Фрау Кахапка стучалась в дверь и церемонно дожидалась моего нарочито хриплого и измученного «herein» . Только после этого осторожно открывала дверь и, распространяя вокруг едва слышимый запах туалетного мыла, вносила в комнату поднос с едой или лекарствами. À propos, лекарства. Она немедленно распорядилась купить все пилюлю и микстуры, предписанные доктором, но, доверяя им не всецело, усердно потчевала меня испытанными домашними средствами: молоком с медом, липовым чаем, а кроме того трижды в день заставляла прополаскивать горло настойками собственного приготовления, рецепт которых достался ей от матери. Ещё Матушка Гусыня отлично готовила омлеты, а днем неизменно приносила мне чашку горячего и ароматного куриного бульона.
Ангина оказалась капитальная. Жар не спадал пять дней сряду, и я благодарно вспоминаю прикосновения прохладных пухлых рук, каждые несколько часов менявшей уксусные компрессы на моем раскаленном лбу.
Маленький, горло в ангине.
За окнами падает снег…
Между тем снега не было и в помине, а мне в этом году исполнилось тридцать три года.

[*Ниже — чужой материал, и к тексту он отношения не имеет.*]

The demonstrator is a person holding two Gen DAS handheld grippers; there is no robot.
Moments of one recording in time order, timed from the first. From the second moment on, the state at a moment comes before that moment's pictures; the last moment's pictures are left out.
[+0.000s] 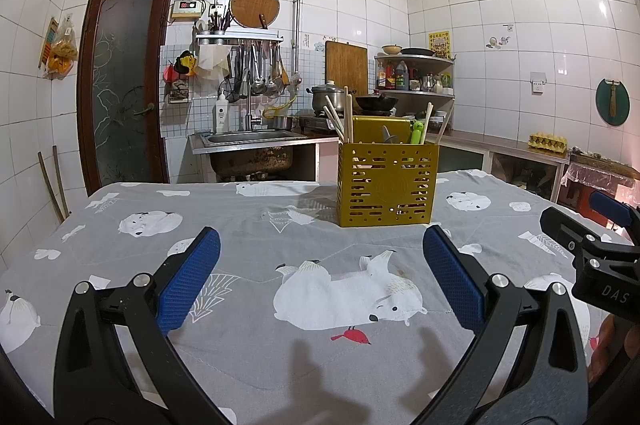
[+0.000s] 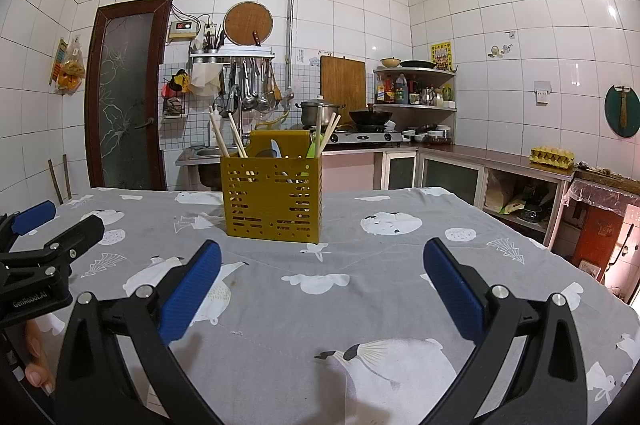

На пятый день мне стало настолько лучше, что я стал самостоятельно спускаться к обеду. Тут меня ждал сюрприз. Фрау Кахапка настояла, чтобы я питался не за табльдотом, но отдельно, объяснив это рекомендациями (безусловно вымышленными) рождественского старичка-доктора. О нет, я и не думал возражать. Это доставляло мне огромное удовольствие.
В гордом одиночестве я садился за стол, накрытый всегда ослепительно белой скатертью, неторопливо и обстоятельно закладывал салфетку. Удовлетворённо оглядев посуду – мейсенский фарфор, вооружался старинными серебряными приборами. Матушка Гусыня угощала меня кушаньями собственного приготовления: восхитительными шницелями размером с тарелку, огненными гуляшами, тающим во рту ростбифом с шампиньонами… И венец творения – коронное блюдо: непревзойденный тафельшпиц с тертым картофелем и яблочным хреном. Сама она ютилась в сторонке, с чашкой чая, или просто сложив руки на коленях, и наблюдала за моей трапезой.
После лукуллова обеда подавался настоящий кофе по-венски (а не та бурда, которой потчуют в кофейнях доверчивых путешественников) и домашние десерты. Как мне забыть то бисквитное, щедро облитое шоколадной глазурью чудо, которое я варварски вспарывал нетерпеливой вилочкой, заставляя излиться малиновым конфитюром, плодом летних трудов неутомимой хозяйки!
– Очень уж вы, сударь, осунулись, – говаривала она, подкладывая еще кусочек, и невозмутимо игнорируя неискренние мои возражения.
На исходе второй недели, когда болеть далее становилось просто неприлично, я выехал. Лазурные глаза госпожи Кахапки глядели с легкой светлой грустью, но совершенно заледенели, едва я попытался ей переплатить. Я совсем смешался, торопливо спрятал бумажник в непредназначенный ему карман, поднял походный чемодан (остальные вещи уже отправились на вокзал), уронил перчатку.
– До свидания, госпожа Кахапка. Я… Я действительно чрезвычайно благодарен вам за ту заботу, ту искреннюю заботу… – я сильно сжал её мягкую прохладную ладонь.
– Мария, сударь. Если вдруг еще будете в наших краях, помните, что меня зовут Мария, – она поправила черепаховый гребень в волосах, едва заметно улыбнулась и, повернувшись своим внушительным, но благопристойным задом, над которым колыхался бантик передника, скрылась в дверях.